Cylinder and engine paint questions.

HomeBuiltAirplanes.com

Help Support HomeBuiltAirplanes.com:

12notes

Well-Known Member
Lifetime Supporter
Log Member
Joined
Aug 27, 2014
Messages
958
Location
Louisville, KY
I'm stripping the 2-3 layers of paint (orange, silver, and red) off the Global 1/2 VW I'm close to assembling for the Hummelbird I'm building, and wondering what needs paint and what doesn't. The cylinders are steel, so I know I need to paint them. Cylinder heads and valve covers are aluminum, the whole engine weighed 85 lbs, not sure if the block is aluminum or magnesium. Do any of those need to be painted, and is there a recommended paint? I seem to recall Pops stating the valve covers should be painted black to help with heat dissipation, I assume black paint on the cylinders would be good too? I have a can of VHT black engine enamel which is rated for 550 degrees, is that good enough? Should I use primer, or will the paint be fine as is?

I'm not building a show plane, so basic protection is good enough for me.
 

TFF

Well-Known Member
Joined
Apr 28, 2010
Messages
12,222
Location
Memphis, TN
I would go black with everything. How thick is up to you. Black is better for heat dissipation. How much better is...
 

Pops

Well-Known Member
Log Member
Joined
Jan 1, 2013
Messages
7,658
Location
USA.
Bob Hoover says to use a light coat of enamel and thin with gasoline for a flat finish for the case.
 

pictsidhe

Well-Known Member
Joined
Jul 15, 2014
Messages
7,368
Location
North Carolina
I used to use a cheap brushable product called 'pot black' in the UK for motorcycle cylinders. I could feel increased radiation after painting an aluminium cylinder. It was thin stuff with plentiful solvents. Thick paint will reduce heat transfer, though not a huge amount. I used to go as thin as would be uniformly black. Worked fine for me, didn't seem to be prone to rust on the few steel bits I painted. I never primed. Just make sure the surfaces are good and clean. Bead or sand blasting to get oxidation and old paint off is a good idea if you can.
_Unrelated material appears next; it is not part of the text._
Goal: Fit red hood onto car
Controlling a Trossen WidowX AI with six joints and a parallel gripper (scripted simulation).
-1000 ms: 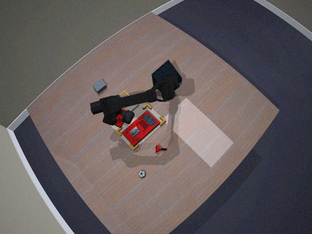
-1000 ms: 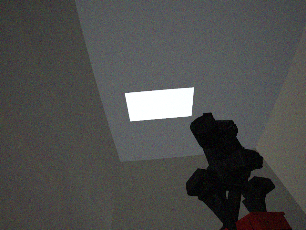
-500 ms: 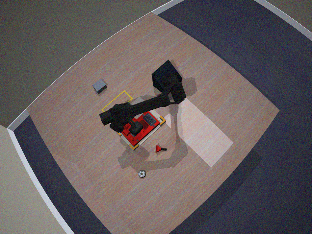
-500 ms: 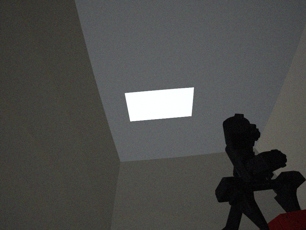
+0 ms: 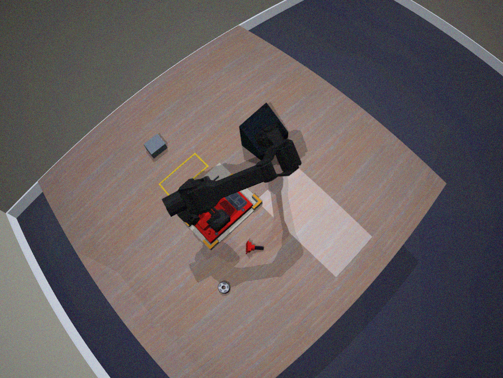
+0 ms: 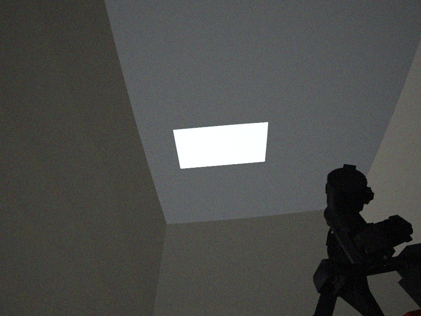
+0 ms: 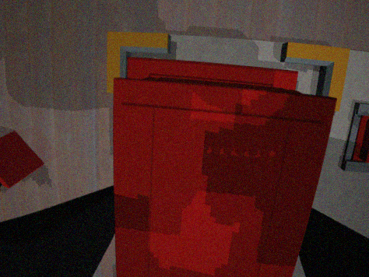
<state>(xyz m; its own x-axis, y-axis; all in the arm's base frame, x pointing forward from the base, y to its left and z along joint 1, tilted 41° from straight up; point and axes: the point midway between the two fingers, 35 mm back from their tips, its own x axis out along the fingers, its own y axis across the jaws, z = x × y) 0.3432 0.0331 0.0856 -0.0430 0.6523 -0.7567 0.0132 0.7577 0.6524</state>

Pretty much any colour paint will increase heat radiation. Heat is radiated at a wavelength where just about all paints are quite 'black', even visibly white paint. So, feel free to go psychedelic! Some metallics break that rule.
 

12notes

Well-Known Member
Lifetime Supporter
Log Member
Joined
Aug 27, 2014
Messages
958
Location
Louisville, KY
Thanks everyone. I'll paint everything with rattle cans of VHT black engine enamel, once I get the rest of the paint off. I've already used 3 spray cans of Aircraft Remover, had to order more to get the small amount left on the cylinders and heads.
 

karmarepair

Well-Known Member
Joined
Jan 13, 2011
Messages
74
Location
United States
The VHT high temperature paints have a lot of metal salts in them, and actually hold heat in. Thinned regular enamel is better for heat dissipation.

Paint the case, paint the barrels, leave the heads bare, IMHO.
 

pictsidhe

Well-Known Member
Joined
Jul 15, 2014
Messages
7,368
Location
North Carolina
I've also used stuff for wood stoves.
You might be able to test emmisivity with a laser thermometer. Paint one piece of metal with several test paints, get it hot, and see which paint registers highest with a laser thermometor. That is the paint with the highest emmisivity and the one you want. Soot is very close to 1 and your benchmark. Most paints are pretty high at cylinder head temps.
 

12notes

Well-Known Member
Lifetime Supporter
Log Member
Joined
Aug 27, 2014
Messages
958
Location
Louisville, KY
The VHT high temperature paints have a lot of metal salts in them, and actually hold heat in. Thinned regular enamel is better for heat dissipation.

Paint the case, paint the barrels, leave the heads bare, IMHO.
A bit late now, engine is already painted.